## Task to carry out
What is needed is a verbatim copy of each record below.

## Data records
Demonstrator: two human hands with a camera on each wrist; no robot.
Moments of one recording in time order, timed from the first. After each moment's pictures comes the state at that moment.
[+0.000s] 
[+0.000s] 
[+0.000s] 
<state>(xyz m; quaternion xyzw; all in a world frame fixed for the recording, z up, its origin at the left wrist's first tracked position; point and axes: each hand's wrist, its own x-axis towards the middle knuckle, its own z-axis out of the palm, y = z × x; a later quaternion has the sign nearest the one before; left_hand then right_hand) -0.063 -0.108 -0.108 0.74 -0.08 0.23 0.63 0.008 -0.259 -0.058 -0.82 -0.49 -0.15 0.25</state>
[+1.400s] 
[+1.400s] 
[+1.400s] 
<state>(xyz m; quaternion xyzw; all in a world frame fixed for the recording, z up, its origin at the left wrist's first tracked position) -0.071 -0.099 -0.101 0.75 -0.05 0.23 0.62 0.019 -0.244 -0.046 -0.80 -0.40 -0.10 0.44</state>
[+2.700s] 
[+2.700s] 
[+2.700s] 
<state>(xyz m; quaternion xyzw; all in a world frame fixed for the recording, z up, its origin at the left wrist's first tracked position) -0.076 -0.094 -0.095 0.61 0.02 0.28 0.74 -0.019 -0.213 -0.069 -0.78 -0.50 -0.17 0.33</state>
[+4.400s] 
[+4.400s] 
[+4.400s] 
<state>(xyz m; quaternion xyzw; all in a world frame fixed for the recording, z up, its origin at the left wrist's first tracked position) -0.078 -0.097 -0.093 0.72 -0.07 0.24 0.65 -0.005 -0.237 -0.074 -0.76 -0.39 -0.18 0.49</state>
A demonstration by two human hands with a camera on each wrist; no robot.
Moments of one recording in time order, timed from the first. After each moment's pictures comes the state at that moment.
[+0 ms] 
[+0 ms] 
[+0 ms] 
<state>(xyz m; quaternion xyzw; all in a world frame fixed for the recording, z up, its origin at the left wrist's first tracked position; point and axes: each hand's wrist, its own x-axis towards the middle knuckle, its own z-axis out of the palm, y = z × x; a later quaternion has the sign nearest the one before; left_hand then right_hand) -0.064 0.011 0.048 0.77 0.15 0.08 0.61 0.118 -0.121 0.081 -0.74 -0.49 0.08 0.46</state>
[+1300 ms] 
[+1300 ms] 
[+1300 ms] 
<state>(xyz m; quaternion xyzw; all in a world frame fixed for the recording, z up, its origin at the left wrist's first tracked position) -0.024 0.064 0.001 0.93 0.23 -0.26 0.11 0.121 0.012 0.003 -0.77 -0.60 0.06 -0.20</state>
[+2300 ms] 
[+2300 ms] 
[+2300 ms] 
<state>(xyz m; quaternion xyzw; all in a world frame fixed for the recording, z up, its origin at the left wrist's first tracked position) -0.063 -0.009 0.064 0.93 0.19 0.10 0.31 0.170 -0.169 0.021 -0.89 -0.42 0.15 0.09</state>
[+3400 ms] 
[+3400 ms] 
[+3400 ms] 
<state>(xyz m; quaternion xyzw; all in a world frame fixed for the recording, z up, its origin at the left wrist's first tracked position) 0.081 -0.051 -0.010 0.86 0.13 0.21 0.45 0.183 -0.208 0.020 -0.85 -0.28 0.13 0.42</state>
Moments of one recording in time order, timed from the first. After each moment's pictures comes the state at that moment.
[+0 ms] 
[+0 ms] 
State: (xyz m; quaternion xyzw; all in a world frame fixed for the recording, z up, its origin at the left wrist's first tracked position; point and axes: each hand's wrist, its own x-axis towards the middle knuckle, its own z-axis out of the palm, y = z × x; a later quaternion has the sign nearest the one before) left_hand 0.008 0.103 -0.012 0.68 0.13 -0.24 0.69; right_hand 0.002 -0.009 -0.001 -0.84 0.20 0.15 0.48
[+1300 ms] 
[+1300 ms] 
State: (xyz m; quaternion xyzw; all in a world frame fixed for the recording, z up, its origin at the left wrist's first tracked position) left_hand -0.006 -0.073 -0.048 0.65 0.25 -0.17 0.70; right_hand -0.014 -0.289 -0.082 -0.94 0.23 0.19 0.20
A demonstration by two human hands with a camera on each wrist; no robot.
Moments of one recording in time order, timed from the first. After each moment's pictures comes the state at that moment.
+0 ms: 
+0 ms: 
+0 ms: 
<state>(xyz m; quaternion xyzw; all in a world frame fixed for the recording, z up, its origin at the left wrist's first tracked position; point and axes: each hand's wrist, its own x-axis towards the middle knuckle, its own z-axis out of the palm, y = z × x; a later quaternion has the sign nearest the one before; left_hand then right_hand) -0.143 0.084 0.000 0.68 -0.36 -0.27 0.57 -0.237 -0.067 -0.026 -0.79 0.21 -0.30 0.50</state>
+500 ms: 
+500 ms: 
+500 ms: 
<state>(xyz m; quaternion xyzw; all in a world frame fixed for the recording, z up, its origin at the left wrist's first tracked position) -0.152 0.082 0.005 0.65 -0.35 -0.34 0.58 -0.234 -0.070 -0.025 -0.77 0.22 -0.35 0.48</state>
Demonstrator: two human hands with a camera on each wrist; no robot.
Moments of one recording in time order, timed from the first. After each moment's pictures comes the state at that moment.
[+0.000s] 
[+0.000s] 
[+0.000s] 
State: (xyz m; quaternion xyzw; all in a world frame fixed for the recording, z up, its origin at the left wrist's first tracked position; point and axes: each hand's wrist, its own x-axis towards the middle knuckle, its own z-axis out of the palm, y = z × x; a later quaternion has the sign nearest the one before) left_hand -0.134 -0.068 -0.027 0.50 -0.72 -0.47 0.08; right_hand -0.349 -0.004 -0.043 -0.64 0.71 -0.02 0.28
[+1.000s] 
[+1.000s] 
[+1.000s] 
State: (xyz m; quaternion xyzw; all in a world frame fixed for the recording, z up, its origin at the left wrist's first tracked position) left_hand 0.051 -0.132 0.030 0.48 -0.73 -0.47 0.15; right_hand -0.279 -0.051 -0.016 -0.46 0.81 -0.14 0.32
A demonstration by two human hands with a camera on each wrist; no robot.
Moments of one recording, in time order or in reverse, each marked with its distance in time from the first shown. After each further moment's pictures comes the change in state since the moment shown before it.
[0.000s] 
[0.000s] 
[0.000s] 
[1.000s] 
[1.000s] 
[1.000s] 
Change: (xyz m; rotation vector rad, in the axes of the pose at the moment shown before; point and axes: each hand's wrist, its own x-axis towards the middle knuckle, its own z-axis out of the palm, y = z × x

## Exercise response
Demonstrator: two human hands with a camera on each wrist; no robot.
Moments of one recording in time order, timed from the first. After each moment's pictures comes the state at that moment.
[+0.000s] 
[+0.000s] 
[+0.000s] 
<state>(xyz m; quaternion xyzw; all in a world frame fixed for the recording, z up, its origin at the left wrist's first tracked position; point and axes: each hand's wrist, its own x-axis towards the middle knuckle, its own z-axis out of the palm, y = z × x; a later quaternion has the sign nearest the one before; left_hand then right_hand) -0.063 -0.108 -0.108 0.74 -0.08 0.23 0.63 0.008 -0.259 -0.058 -0.82 -0.49 -0.15 0.25</state>
[+1.400s] 
[+1.400s] 
[+1.400s] 
<state>(xyz m; quaternion xyzw; all in a world frame fixed for the recording, z up, its origin at the left wrist's first tracked position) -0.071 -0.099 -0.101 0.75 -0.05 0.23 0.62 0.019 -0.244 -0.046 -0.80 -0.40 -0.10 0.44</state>
[+2.700s] 
[+2.700s] 
[+2.700s] 
<state>(xyz m; quaternion xyzw; all in a world frame fixed for the recording, z up, its origin at the left wrist's first tracked position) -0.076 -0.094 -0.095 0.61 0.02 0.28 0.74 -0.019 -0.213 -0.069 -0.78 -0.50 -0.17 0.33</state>
[+4.400s] 
[+4.400s] 
[+4.400s] 
<state>(xyz m; quaternion xyzw; all in a world frame fixed for the recording, z up, its origin at the left wrist's first tracked position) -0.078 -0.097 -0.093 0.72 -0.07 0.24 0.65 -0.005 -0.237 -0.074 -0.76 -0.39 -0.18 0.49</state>
A demonstration by two human hands with a camera on each wrist; no robot.
Moments of one recording in time order, timed from the first. After each moment's pictures comes the state at that moment.
[+0 ms] 
[+0 ms] 
[+0 ms] 
<state>(xyz m; quaternion xyzw; all in a world frame fixed for the recording, z up, its origin at the left wrist's first tracked position; point and axes: each hand's wrist, its own x-axis towards the middle knuckle, its own z-axis out of the palm, y = z × x; a later quaternion has the sign nearest the one before; left_hand then right_hand) -0.064 0.011 0.048 0.77 0.15 0.08 0.61 0.118 -0.121 0.081 -0.74 -0.49 0.08 0.46</state>
[+1300 ms] 
[+1300 ms] 
[+1300 ms] 
<state>(xyz m; quaternion xyzw; all in a world frame fixed for the recording, z up, its origin at the left wrist's first tracked position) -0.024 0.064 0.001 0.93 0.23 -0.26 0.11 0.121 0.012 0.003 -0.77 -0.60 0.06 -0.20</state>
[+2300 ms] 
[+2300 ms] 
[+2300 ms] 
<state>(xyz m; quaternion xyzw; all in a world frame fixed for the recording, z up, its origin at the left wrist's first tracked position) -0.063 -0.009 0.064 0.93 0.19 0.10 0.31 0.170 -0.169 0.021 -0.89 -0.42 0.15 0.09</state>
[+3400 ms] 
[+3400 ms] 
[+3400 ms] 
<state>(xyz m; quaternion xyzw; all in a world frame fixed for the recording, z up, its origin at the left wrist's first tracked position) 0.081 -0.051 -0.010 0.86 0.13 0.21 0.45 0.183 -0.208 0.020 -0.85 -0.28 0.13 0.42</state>
Moments of one recording in time order, timed from the first. After each moment's pictures comes the state at that moment.
[+0 ms] 
[+0 ms] 
State: (xyz m; quaternion xyzw; all in a world frame fixed for the recording, z up, its origin at the left wrist's first tracked position; point and axes: each hand's wrist, its own x-axis towards the middle knuckle, its own z-axis out of the palm, y = z × x; a later quaternion has the sign nearest the one before) left_hand 0.008 0.103 -0.012 0.68 0.13 -0.24 0.69; right_hand 0.002 -0.009 -0.001 -0.84 0.20 0.15 0.48
[+1300 ms] 
[+1300 ms] 
State: (xyz m; quaternion xyzw; all in a world frame fixed for the recording, z up, its origin at the left wrist's first tracked position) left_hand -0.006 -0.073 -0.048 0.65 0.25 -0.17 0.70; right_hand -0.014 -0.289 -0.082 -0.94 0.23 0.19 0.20
A demonstration by two human hands with a camera on each wrist; no robot.
Moments of one recording in time order, timed from the first. After each moment's pictures comes the state at that moment.
+0 ms: 
+0 ms: 
+0 ms: 
<state>(xyz m; quaternion xyzw; all in a world frame fixed for the recording, z up, its origin at the left wrist's first tracked position; point and axes: each hand's wrist, its own x-axis towards the middle knuckle, its own z-axis out of the palm, y = z × x; a later quaternion has the sign nearest the one before; left_hand then right_hand) -0.143 0.084 0.000 0.68 -0.36 -0.27 0.57 -0.237 -0.067 -0.026 -0.79 0.21 -0.30 0.50</state>
+500 ms: 
+500 ms: 
+500 ms: 
<state>(xyz m; quaternion xyzw; all in a world frame fixed for the recording, z up, its origin at the left wrist's first tracked position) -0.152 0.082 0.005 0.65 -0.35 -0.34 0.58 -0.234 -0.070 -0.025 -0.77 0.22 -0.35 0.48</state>
Demonstrator: two human hands with a camera on each wrist; no robot.
Moments of one recording in time order, timed from the first. After each moment's pictures comes the state at that moment.
[+0.000s] 
[+0.000s] 
[+0.000s] 
State: (xyz m; quaternion xyzw; all in a world frame fixed for the recording, z up, its origin at the left wrist's first tracked position; point and axes: each hand's wrist, its own x-axis towards the middle knuckle, its own z-axis out of the palm, y = z × x; a later quaternion has the sign nearest the one before) left_hand -0.134 -0.068 -0.027 0.50 -0.72 -0.47 0.08; right_hand -0.349 -0.004 -0.043 -0.64 0.71 -0.02 0.28
[+1.000s] 
[+1.000s] 
[+1.000s] 
State: (xyz m; quaternion xyzw; all in a world frame fixed for the recording, z up, its origin at the left wrist's first tracked position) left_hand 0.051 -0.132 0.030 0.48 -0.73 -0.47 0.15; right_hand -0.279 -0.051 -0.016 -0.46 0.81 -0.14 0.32
A demonstration by two human hands with a camera on each wrist; no robot.
Moments of one recording, in time order or in reverse, each marked with its distance in time from the first shown. After each further moment's pictures comes the change in state since the moment shown before it.
[0.000s] 
[0.000s] 
[0.000s] 
[1.000s] 
[1.000s] 
[1.000s] 
Change: (xyz m; rotation vector rad, in the axes of the pose at the moment shown before; point and axes: each hand's wrist, its own x-axis towards the middle knuckle, its own z-axis out of the palm, y = z × x

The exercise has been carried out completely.